## WHAT THE TASK ASKS:
Print the data exactly as it is given, please.

## RECORDS SHOWN:
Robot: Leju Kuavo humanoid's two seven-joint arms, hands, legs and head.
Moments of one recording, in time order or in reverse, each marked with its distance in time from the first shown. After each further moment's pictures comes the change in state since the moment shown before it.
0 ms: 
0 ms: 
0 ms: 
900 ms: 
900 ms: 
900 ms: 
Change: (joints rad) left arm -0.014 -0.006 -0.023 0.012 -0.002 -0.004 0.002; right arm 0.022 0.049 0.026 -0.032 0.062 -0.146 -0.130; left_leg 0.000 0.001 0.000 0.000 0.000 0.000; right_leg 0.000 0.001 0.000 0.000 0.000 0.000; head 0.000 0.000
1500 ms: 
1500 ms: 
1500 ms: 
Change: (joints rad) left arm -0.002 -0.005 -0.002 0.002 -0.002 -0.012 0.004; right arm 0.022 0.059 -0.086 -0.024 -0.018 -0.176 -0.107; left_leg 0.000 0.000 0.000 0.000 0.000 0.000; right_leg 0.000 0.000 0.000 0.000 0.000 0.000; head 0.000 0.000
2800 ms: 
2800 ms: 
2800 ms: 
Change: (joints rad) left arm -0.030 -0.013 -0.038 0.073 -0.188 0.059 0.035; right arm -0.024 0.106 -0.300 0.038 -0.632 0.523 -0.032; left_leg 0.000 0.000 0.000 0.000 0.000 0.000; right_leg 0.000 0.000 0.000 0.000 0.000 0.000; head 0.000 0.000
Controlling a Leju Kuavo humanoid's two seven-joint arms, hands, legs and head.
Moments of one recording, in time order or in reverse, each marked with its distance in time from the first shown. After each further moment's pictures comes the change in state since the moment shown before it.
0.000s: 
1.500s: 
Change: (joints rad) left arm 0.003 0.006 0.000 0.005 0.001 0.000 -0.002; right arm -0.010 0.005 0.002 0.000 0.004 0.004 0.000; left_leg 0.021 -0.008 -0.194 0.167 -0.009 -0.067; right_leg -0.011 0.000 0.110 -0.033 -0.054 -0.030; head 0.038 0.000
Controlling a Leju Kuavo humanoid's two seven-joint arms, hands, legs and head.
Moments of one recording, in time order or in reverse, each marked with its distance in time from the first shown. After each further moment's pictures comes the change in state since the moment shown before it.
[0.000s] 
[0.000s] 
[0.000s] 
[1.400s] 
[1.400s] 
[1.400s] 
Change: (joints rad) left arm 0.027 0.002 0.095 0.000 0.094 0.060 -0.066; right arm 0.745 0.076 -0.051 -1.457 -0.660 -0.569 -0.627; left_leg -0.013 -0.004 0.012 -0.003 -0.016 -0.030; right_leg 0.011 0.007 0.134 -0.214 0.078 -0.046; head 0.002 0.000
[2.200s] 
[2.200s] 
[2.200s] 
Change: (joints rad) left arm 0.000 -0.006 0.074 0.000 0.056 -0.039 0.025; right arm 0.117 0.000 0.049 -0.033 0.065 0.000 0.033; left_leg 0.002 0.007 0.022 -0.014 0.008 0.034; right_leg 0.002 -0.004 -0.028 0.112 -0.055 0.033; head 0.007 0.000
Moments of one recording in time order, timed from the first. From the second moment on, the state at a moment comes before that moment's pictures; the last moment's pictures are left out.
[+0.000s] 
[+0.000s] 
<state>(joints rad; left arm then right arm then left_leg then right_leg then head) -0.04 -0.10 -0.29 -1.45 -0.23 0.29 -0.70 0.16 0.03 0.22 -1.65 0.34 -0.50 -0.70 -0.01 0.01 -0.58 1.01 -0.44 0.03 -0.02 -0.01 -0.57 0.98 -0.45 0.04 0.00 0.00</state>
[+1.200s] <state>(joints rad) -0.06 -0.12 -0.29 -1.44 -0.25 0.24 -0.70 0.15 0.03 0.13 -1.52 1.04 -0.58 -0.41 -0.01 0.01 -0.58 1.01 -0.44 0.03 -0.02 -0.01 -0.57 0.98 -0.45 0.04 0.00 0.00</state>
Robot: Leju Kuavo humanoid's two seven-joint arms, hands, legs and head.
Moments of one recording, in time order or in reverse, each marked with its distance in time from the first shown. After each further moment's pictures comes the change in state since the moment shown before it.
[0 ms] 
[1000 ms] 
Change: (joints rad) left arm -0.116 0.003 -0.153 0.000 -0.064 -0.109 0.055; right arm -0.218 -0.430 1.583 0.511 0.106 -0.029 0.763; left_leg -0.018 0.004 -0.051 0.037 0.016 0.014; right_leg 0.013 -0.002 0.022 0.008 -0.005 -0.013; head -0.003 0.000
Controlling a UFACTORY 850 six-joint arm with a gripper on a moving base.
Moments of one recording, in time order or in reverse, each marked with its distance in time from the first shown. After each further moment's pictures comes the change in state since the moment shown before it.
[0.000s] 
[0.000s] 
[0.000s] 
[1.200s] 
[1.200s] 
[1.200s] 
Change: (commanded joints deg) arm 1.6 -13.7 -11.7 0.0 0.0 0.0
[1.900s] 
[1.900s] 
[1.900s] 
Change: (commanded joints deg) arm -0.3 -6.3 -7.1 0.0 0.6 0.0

## RESPONSE TO THIS TASK:
Robot: Leju Kuavo humanoid's two seven-joint arms, hands, legs and head.
Moments of one recording, in time order or in reverse, each marked with its distance in time from the first shown. After each further moment's pictures comes the change in state since the moment shown before it.
0 ms: 
0 ms: 
0 ms: 
900 ms: 
900 ms: 
900 ms: 
Change: (joints rad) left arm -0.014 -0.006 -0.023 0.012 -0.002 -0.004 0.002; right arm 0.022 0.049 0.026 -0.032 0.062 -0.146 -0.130; left_leg 0.000 0.001 0.000 0.000 0.000 0.000; right_leg 0.000 0.001 0.000 0.000 0.000 0.000; head 0.000 0.000
1500 ms: 
1500 ms: 
1500 ms: 
Change: (joints rad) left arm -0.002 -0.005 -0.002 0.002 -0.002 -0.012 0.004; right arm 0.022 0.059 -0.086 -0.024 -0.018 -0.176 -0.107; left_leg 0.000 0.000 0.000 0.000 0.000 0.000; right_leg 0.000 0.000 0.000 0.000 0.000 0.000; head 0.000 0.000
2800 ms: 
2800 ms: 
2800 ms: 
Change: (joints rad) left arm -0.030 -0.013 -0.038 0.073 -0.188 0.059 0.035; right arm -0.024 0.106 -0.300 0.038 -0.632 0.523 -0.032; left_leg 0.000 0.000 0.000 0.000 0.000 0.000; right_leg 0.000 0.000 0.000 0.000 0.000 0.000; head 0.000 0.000
Controlling a Leju Kuavo humanoid's two seven-joint arms, hands, legs and head.
Moments of one recording, in time order or in reverse, each marked with its distance in time from the first shown. After each further moment's pictures comes the change in state since the moment shown before it.
0.000s: 
1.500s: 
Change: (joints rad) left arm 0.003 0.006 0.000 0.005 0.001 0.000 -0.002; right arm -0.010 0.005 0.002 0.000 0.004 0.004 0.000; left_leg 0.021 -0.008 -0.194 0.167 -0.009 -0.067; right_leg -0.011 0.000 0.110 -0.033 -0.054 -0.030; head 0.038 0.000
Controlling a Leju Kuavo humanoid's two seven-joint arms, hands, legs and head.
Moments of one recording, in time order or in reverse, each marked with its distance in time from the first shown. After each further moment's pictures comes the change in state since the moment shown before it.
[0.000s] 
[0.000s] 
[0.000s] 
[1.400s] 
[1.400s] 
[1.400s] 
Change: (joints rad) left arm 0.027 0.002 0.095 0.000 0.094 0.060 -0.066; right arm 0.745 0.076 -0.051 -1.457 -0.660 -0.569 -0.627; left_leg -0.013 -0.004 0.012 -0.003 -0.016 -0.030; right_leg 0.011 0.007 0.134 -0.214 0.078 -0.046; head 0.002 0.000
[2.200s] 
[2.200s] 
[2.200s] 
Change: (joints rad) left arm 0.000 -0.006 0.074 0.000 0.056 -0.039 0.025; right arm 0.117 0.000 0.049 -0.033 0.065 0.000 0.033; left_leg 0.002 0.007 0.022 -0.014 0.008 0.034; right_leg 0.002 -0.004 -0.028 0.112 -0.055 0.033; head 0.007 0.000
Moments of one recording in time order, timed from the first. From the second moment on, the state at a moment comes before that moment's pictures; the last moment's pictures are left out.
[+0.000s] 
[+0.000s] 
<state>(joints rad; left arm then right arm then left_leg then right_leg then head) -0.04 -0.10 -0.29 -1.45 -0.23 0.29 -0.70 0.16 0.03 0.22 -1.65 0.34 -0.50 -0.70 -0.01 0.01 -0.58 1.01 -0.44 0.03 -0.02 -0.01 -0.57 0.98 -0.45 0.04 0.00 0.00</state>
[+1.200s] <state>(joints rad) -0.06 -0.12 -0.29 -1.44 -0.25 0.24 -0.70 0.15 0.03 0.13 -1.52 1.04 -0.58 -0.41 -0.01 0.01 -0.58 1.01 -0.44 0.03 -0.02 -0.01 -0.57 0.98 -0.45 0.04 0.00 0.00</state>
Robot: Leju Kuavo humanoid's two seven-joint arms, hands, legs and head.
Moments of one recording, in time order or in reverse, each marked with its distance in time from the first shown. After each further moment's pictures comes the change in state since the moment shown before it.
[0 ms] 
[1000 ms] 
Change: (joints rad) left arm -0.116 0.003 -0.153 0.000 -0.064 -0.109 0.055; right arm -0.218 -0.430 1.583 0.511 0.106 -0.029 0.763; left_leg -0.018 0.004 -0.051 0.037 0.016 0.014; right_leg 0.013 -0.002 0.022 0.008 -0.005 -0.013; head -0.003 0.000
Controlling a UFACTORY 850 six-joint arm with a gripper on a moving base.
Moments of one recording, in time order or in reverse, each marked with its distance in time from the first shown. After each further moment's pictures comes the change in state since the moment shown before it.
[0.000s] 
[0.000s] 
[0.000s] 
[1.200s] 
[1.200s] 
[1.200s] 
Change: (commanded joints deg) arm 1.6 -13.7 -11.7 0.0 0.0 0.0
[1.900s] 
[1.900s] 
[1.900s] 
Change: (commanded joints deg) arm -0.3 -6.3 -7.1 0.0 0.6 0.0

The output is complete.